Realtime Local Video Face Detection

I created two patterns for detecting and predicting single faces and as well as multiple faces using OpenCV videocapture in local. For Webapp , OpenCV can’t be used. Thus, using Streamlit-Webrtc for front-end application.

Deployment of Streamlit WebApp in Heroku and Streamlit

In this repository I have made a front end using streamlit .Streamlit doesn’t provide the live capture feature itself, instead uses a third party API.
I have used streamlit-webrtc which helped to deal with real-time video streams.
Image captured from the webcam is sent to VideoTransformer function to detect the emotion.
Then this model was deployed on heroku and streamlit platform with the help of buildpack-apt which is necessary to deploy opencv model on heroku and streamlit.

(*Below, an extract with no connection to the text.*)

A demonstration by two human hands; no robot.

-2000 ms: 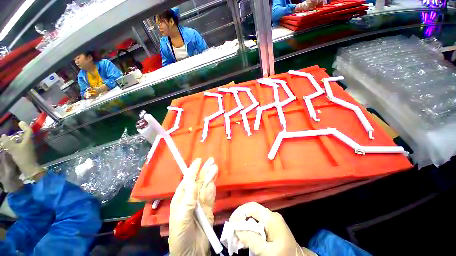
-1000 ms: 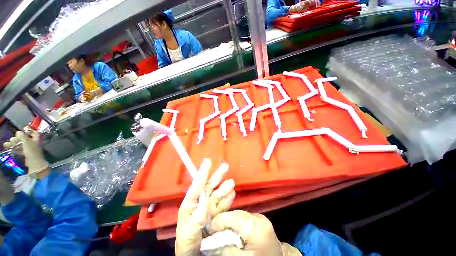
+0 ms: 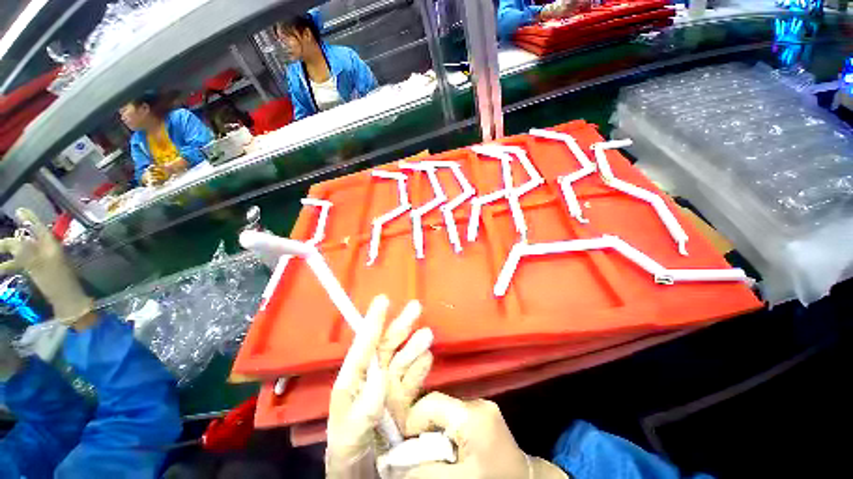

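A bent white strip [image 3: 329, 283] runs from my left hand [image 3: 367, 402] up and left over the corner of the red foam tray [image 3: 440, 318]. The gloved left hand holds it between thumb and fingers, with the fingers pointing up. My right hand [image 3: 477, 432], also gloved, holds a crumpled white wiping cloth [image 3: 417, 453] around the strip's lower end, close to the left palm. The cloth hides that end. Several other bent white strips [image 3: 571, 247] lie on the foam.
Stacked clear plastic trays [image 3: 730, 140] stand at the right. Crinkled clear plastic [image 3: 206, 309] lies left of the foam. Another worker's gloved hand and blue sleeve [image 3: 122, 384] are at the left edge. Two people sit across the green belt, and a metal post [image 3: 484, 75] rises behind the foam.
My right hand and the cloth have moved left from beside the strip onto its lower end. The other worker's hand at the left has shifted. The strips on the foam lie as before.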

Heroku Link:- https://face-emotion-almabetter.herokuapp.com/

Streamlit Link:- https://share.streamlit.io/avisikta-majumdar/capstone-project-face-emotion-recognition/main/app.py

[ N.B:- If the website didn’t open , then try refreshing (Ctrl+R) the page 2 to 3 times.]

Conclusion

● Our model is giving an accuracy of 84.9% and validation accuracy of 65.8%
● It is robust in that it works well even in a dim light environment.
● The application is able to detect face location and predict the right expression while checking it on a local webcam.
● The front-end of the model was made using streamlit for webapp and running well on local webapp link.
● After we successfully created our model, we deployed it the Heroku and Streamlit Cloud , that runs on a web server.
● And we believe that through this model teachers can understand the students' perception during online classes and change the way of teaching if needed by understanding the students’ motive.

Some Real Life Learning from thing amazing project

• Never Give Up. • Update yourself from your Failures. • A Scientist needs to overcome the failures. • Try existing all methods to reach the goal. • Have Patience and Good things take time to happen.